_Task to complete_. Copy the material below verbatim from the line with "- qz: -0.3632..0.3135" to the line with "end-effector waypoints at", both lines included, omitting pictures and every line outside that range.
BEGIN
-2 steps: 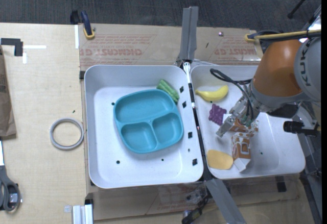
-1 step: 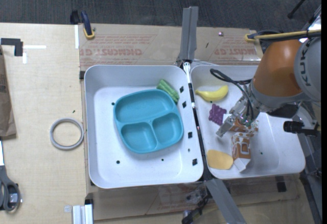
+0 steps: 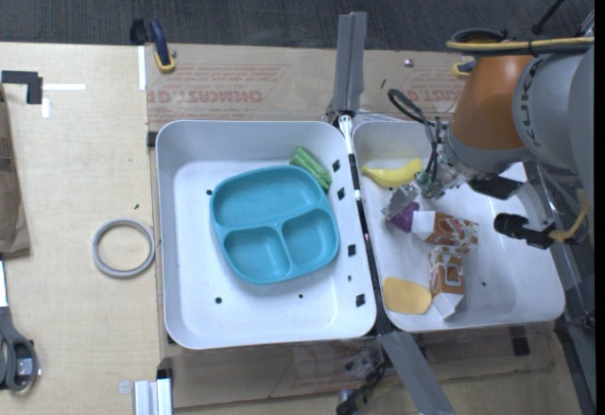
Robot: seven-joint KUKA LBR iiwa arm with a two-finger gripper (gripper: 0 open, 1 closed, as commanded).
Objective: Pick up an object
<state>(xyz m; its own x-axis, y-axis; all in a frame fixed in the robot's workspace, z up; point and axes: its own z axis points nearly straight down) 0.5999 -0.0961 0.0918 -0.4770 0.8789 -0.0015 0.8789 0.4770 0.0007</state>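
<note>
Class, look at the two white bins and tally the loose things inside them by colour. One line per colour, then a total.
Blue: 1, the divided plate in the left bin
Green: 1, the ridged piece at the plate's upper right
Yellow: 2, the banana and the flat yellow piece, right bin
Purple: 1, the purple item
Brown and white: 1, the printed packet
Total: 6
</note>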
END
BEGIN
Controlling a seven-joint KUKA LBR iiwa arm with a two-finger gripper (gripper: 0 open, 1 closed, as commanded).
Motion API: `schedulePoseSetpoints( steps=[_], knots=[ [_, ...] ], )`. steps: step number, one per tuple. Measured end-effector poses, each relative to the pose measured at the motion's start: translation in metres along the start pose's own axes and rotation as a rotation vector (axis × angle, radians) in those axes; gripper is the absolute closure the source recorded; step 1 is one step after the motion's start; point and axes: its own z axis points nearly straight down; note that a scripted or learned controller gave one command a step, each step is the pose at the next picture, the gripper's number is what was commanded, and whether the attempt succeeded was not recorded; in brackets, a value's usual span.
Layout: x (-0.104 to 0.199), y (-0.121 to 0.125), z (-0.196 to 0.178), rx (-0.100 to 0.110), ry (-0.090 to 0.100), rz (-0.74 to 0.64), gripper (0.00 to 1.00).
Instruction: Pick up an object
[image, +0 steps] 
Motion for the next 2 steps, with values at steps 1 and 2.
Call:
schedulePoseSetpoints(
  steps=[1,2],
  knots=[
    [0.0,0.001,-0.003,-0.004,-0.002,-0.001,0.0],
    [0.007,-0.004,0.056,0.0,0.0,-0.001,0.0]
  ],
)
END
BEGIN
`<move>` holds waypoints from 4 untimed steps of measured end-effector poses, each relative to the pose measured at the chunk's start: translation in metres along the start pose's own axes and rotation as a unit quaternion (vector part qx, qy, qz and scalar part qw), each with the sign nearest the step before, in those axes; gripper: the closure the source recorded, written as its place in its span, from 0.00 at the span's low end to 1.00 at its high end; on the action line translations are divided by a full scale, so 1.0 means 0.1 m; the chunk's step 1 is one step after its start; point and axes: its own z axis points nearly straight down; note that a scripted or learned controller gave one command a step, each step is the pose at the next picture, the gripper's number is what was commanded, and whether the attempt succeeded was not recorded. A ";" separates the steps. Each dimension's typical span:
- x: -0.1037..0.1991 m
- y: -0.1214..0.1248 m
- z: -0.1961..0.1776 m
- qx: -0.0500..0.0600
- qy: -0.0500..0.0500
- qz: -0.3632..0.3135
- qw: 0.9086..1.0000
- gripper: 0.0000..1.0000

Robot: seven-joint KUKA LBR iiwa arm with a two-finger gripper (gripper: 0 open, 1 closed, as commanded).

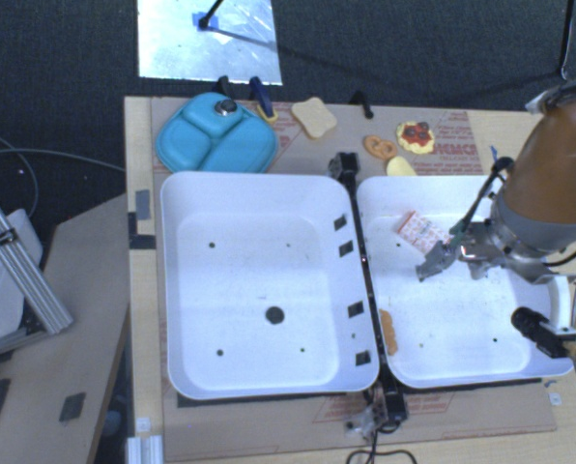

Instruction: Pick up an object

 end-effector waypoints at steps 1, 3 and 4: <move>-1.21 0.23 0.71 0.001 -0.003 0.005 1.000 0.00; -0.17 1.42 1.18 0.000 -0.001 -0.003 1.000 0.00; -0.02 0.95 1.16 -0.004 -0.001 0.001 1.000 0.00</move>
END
_Output below_.
- qz: -0.3632..0.3135
- qw: 0.9086..1.0000
- gripper: 0.0000..1.0000

Robot: seven-joint KUKA LBR iiwa arm with a two-finger gripper (gripper: 0 open, 1 closed, as commanded).


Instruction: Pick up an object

 end-effector waypoints at steps 1, 3 and 4: <move>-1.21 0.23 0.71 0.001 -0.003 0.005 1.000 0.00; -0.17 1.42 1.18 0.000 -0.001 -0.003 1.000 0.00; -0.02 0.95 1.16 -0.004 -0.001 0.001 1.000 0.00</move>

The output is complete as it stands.